Task description: With pictures omitted, restate the data word for word.

=== Begin Enclosure ===

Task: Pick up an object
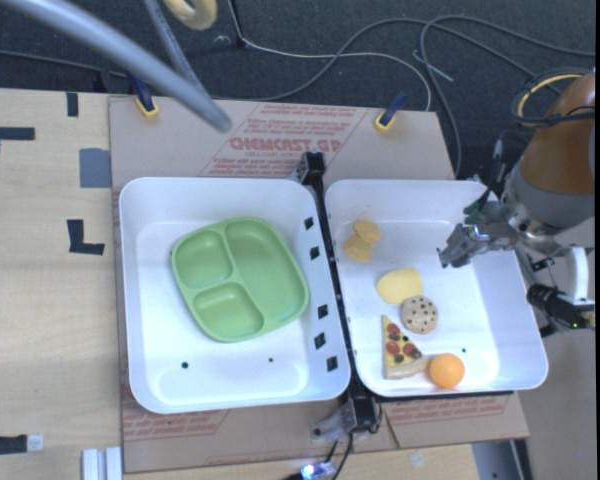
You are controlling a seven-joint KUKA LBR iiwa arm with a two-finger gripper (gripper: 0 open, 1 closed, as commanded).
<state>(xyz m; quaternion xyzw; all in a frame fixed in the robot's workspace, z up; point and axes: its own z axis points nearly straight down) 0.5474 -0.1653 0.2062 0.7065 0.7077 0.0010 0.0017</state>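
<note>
The right bin point(500, 298) holds several toy foods: a tan lumpy piece point(361, 240) near its left wall, a pale yellow oval point(398, 286), a chocolate-chip cookie point(418, 314), a pizza slice point(400, 348) and an orange ball point(445, 370). My gripper point(458, 251) hangs over the right half of this bin, above and to the right of the yellow oval, apart from every item. Nothing shows between its dark fingers. The grey wrist with the orange band point(565, 148) reaches in from the right edge.
A green divided plate point(238, 278) lies in the left bin point(150, 368). A black divider with clips point(325, 268) runs between the bins. Cables point(400, 48) trail over the dark floor behind, and a grey pole point(100, 38) crosses the top left.
</note>
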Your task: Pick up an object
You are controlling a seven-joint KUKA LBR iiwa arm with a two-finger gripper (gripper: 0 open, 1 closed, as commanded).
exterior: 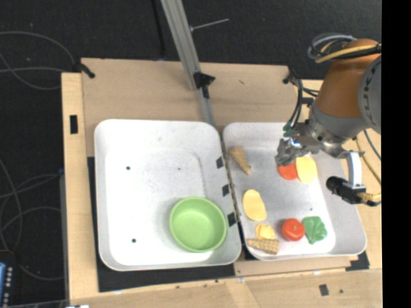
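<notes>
A grey two-finger gripper (288, 154) hangs over the right white bin (340, 236), just above an orange-red piece (287, 171) and a pale yellow piece (307, 169); its jaw state cannot be told.

Bowl (198, 223) in left bin (128, 146) — toy foods (255, 205) in right bin (347, 236).

Both white bins, the left bin (128, 146) and the right bin (343, 226), look like smooth, faintly speckled plastic with a soft sheen. In the left bin's near corner the green bowl (198, 224) seems matt plastic. The bench (148, 88) around the bins looks like pale, dull wood board. Behind the bins a slanted post (182, 37) appears ribbed, brushed metal. The arm (347, 88) has a glossy orange band.
</notes>
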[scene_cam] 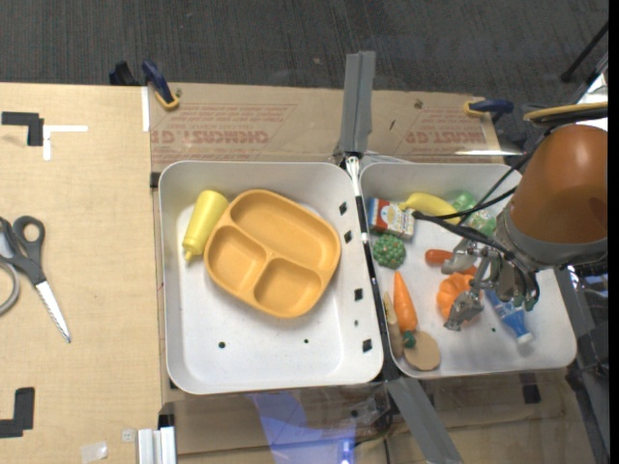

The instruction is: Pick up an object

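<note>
In the left bin (193, 356) a yellow bottle (202, 222) lies against the left side of an orange divided plate (273, 251). The right bin (551, 351) holds a crowded heap: a small red-and-white packet (391, 217), a green ball (389, 250), a carrot (403, 300) and a wooden disc (422, 354) near the front, a banana (430, 204) at the back. The gripper (464, 313) hangs low over an orange object (449, 294), just beside it; whether the fingers are spread or pressed together I cannot tell, and nothing shows between them. A blue-and-white tube (511, 319) lies just right of the gripper.
</note>
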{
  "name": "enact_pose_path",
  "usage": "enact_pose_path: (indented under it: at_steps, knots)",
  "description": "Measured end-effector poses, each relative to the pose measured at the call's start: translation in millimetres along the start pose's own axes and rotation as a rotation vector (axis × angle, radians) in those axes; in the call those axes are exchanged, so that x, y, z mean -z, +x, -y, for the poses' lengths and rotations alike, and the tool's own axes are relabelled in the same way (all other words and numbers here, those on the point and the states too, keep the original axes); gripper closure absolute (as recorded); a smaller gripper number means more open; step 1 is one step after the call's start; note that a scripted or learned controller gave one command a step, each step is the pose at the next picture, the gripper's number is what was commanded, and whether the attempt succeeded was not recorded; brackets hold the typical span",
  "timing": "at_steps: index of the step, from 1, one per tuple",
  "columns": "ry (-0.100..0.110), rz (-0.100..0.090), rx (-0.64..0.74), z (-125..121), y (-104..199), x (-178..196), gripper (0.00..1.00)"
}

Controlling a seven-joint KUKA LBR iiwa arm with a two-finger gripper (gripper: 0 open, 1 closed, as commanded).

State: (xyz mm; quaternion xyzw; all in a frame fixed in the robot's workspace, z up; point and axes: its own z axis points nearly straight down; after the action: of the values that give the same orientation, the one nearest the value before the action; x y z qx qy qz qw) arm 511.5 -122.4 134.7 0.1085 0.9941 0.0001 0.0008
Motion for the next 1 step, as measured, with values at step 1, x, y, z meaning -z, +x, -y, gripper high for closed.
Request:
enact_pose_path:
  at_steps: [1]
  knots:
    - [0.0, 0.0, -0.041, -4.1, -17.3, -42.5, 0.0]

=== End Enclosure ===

Response to the exercise:
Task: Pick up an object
You are controlling a seven-joint KUKA LBR iiwa arm with a two-finger gripper (gripper: 0 open, 1 closed, as commanded).
<state>(xyz m; quaternion xyzw; all in a frame fixed in the robot's workspace, z up; point and axes: its own z axis points nearly straight down) 0.5474 -0.1653 0.2062 0.7065 0.7077 0.0010 0.0017</state>
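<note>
The right bin point(500, 298) holds several toy foods: a tan lumpy piece point(361, 240) near its left wall, a pale yellow oval point(398, 286), a chocolate-chip cookie point(418, 314), a pizza slice point(400, 348) and an orange ball point(445, 370). My gripper point(458, 251) hangs over the right half of this bin, above and to the right of the yellow oval, apart from every item. Nothing shows between its dark fingers. The grey wrist with the orange band point(565, 148) reaches in from the right edge.
A green divided plate point(238, 278) lies in the left bin point(150, 368). A black divider with clips point(325, 268) runs between the bins. Cables point(400, 48) trail over the dark floor behind, and a grey pole point(100, 38) crosses the top left.
</note>
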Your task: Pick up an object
You are controlling a seven-joint KUKA LBR iiwa arm with a two-finger gripper (gripper: 0 open, 1 closed, as commanded).
exterior: 
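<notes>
A grey two-finger gripper (288, 154) hangs over the right white bin (340, 236), just above an orange-red piece (287, 171) and a pale yellow piece (307, 169); its jaw state cannot be told.

Bowl (198, 223) in left bin (128, 146) — toy foods (255, 205) in right bin (347, 236).

Both white bins, the left bin (128, 146) and the right bin (343, 226), look like smooth, faintly speckled plastic with a soft sheen. In the left bin's near corner the green bowl (198, 224) seems matt plastic. The bench (148, 88) around the bins looks like pale, dull wood board. Behind the bins a slanted post (182, 37) appears ribbed, brushed metal. The arm (347, 88) has a glossy orange band.
</notes>
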[scene_cam] 

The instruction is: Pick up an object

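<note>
In the left bin (193, 356) a yellow bottle (202, 222) lies against the left side of an orange divided plate (273, 251). The right bin (551, 351) holds a crowded heap: a small red-and-white packet (391, 217), a green ball (389, 250), a carrot (403, 300) and a wooden disc (422, 354) near the front, a banana (430, 204) at the back. The gripper (464, 313) hangs low over an orange object (449, 294), just beside it; whether the fingers are spread or pressed together I cannot tell, and nothing shows between them. A blue-and-white tube (511, 319) lies just right of the gripper.
</note>
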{
  "name": "enact_pose_path",
  "usage": "enact_pose_path: (indented under it: at_steps, knots)",
  "description": "Measured end-effector poses, each relative to the pose measured at the call's start: translation in millimetres along the start pose's own axes and rotation as a rotation vector (axis × angle, radians) in those axes; in the call those axes are exchanged, so that x, y, z mean -z, +x, -y, for the poses' lengths and rotations alike, and the tool's own axes are relabelled in the same way (all other words and numbers here, those on the point and the states too, keep the original axes); gripper closure absolute (as recorded); a smaller gripper number means more open; step 1 is one step after the call's start; note that a scripted or learned controller gave one command a step, each step is the pose at the next picture, the gripper's number is what was commanded, and whether the attempt succeeded was not recorded; brackets hold the typical span",
  "timing": "at_steps: index of the step, from 1, one per tuple",
  "columns": "ry (-0.100..0.110), rz (-0.100..0.090), rx (-0.64..0.74), z (-125..121), y (-104..199), x (-178..196), gripper (0.00..1.00)"
}

Controlling a seven-joint KUKA LBR iiwa arm with a two-finger gripper (gripper: 0 open, 1 closed, as commanded).

State: (xyz mm; quaternion xyzw; all in a frame fixed in the robot's workspace, z up; point and axes: its own z axis points nearly straight down; after the action: of the values that give the same orientation, the one nearest the value before the action; x y z qx qy qz qw) arm 511.5 -122.4 134.7 0.1085 0.9941 0.0001 0.0008
Motion for the next 1 step, as measured, with values at step 1, x, y, z meaning -z, +x, -y, gripper high for closed.
Request:
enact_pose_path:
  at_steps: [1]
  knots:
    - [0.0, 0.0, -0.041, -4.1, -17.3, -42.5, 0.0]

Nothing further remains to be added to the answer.